Who can forget the scenes where Ralphie’s father, aka “the old man,” chased the neighbor’s mutts out of his way as he entered his home? That scene was shot here. Remember Black Bart and his gang of bad guys climbing the backyard fence in Ralphie’s fantasy sequence? That was filmed in the backyard. Ralphie’s kid brother, Randy, falling in the snow while trying to escape the neighborhood punks? That happened on this street, which happens to be West 11th Street in the real world, as opposed to the reel world.

Forget the fact that the interior scenes were filmed in and around Toronto. The movie producers wanted to replicate Shephard’s boyhood steel town neighborhood of Hammond, Ind. They found it here in Cleveland. And today, the house’s interior is decorated to look as much as possible like Ralphie’s home in the movie, right down to the school composition book next to his famed glasses on the desk in his bedroom, in which he printed in crude letters, “What I want for Christmas is a Red Ryder BB gun with a compass in the stock and this thing which tells time. I think everybody should have a Red Ryder BB gun. They’re very good for Christmas. I don’t think a football is a very good present.”

To which his teacher wrote the same admonition his parents gave him: “You’ll shoot your eyes out,” and gave him a C+ for his efforts.

Some people disconnect when they hear this is not where the interior shots were filmed. On the other hand, there are those such as Claire Kingsbury, visiting from Ocala, Fla., who said she had to see the home for sentimental reasons. She said, “This was my dad’s favorite movie. He would watch it and say things like, `We sat in chairs like that all the time when I was in school. I also had a teacher who took our toys and put them in a drawer, and we never got them back.’ ”

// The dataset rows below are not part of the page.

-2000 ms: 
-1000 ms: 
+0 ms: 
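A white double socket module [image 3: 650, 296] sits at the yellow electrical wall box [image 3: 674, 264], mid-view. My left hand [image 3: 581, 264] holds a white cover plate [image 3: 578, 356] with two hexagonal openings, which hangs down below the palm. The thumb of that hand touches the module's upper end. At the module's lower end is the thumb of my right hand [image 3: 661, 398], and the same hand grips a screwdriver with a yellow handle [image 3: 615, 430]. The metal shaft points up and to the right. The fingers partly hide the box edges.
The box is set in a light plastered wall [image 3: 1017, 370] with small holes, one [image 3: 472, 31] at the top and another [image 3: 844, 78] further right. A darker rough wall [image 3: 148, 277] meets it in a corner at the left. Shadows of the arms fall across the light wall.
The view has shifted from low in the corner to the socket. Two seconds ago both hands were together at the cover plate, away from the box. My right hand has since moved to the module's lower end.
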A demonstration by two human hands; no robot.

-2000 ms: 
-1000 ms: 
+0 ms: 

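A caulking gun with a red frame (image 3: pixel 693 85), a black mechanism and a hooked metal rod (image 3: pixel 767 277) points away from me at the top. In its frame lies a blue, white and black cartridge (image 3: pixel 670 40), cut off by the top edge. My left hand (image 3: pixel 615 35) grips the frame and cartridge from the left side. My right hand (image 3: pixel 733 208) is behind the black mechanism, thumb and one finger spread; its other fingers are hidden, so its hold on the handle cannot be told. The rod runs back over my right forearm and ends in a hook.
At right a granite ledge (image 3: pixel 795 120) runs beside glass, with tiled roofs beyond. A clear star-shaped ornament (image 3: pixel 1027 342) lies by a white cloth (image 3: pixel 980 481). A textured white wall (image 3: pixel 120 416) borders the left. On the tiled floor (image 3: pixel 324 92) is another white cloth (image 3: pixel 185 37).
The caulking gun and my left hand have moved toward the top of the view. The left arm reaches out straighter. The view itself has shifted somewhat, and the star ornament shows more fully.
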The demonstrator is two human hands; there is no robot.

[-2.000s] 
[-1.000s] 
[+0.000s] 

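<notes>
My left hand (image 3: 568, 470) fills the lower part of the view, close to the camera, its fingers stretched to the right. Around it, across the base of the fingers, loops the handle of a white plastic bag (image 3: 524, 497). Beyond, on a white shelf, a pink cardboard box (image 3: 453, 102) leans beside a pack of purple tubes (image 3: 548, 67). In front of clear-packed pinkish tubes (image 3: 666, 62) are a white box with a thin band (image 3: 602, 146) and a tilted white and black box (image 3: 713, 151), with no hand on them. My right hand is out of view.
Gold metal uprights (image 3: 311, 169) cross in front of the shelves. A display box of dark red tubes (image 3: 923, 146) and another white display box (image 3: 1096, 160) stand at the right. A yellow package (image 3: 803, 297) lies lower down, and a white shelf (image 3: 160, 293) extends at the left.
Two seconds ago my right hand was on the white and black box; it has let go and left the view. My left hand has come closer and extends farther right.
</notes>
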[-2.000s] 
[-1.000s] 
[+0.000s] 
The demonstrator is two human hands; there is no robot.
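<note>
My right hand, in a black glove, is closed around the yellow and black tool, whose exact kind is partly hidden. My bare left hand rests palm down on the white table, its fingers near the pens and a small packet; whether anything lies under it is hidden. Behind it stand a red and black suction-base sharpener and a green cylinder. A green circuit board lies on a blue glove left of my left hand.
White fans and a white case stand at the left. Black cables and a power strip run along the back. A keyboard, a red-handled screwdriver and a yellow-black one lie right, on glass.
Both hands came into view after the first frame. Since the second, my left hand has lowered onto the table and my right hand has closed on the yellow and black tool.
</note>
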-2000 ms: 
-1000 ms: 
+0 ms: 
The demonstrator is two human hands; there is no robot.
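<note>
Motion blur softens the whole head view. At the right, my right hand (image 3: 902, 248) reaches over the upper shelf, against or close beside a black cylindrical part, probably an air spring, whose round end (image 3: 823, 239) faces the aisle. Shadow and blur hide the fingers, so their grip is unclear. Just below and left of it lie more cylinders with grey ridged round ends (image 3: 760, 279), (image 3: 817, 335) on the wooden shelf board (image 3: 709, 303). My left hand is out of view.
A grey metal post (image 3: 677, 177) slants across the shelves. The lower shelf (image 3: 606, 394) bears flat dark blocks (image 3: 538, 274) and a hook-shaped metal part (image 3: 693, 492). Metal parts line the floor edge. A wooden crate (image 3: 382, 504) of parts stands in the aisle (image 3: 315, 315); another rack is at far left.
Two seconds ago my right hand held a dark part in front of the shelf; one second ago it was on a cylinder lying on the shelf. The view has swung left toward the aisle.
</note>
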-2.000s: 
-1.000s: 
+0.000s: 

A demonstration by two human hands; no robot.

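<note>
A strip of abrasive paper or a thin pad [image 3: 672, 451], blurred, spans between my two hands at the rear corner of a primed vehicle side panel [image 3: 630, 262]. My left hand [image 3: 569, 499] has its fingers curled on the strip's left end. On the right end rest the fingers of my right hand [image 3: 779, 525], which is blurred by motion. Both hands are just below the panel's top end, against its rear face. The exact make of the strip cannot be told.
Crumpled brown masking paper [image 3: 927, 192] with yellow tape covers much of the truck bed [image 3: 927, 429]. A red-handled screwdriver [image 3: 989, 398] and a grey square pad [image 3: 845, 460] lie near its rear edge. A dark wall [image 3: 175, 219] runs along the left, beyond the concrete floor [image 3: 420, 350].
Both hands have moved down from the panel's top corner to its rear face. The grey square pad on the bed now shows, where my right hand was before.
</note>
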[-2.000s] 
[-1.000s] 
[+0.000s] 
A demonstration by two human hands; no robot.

Targeting those memories stuck in the recesses of our brains, or in our parents’ brains, is a main reason for replicating Ralphie Parker’s house, which explains the guide’s excitement when I recalled that my mom had a hat box like the one in the upstairs closet.

And nothing in the house was used in the movie, so visitors can sit on the furniture. So I sit in the comfy chair by the console radio, next to a standing ash tray, something else my parents had in our house when I was growing up. I pick up a copy of a 1940 edition of the Chicago Tribune as the sounds of "Little Orphan Annie," “brought to you by Ovaltine,” emanate from the nearby Philco.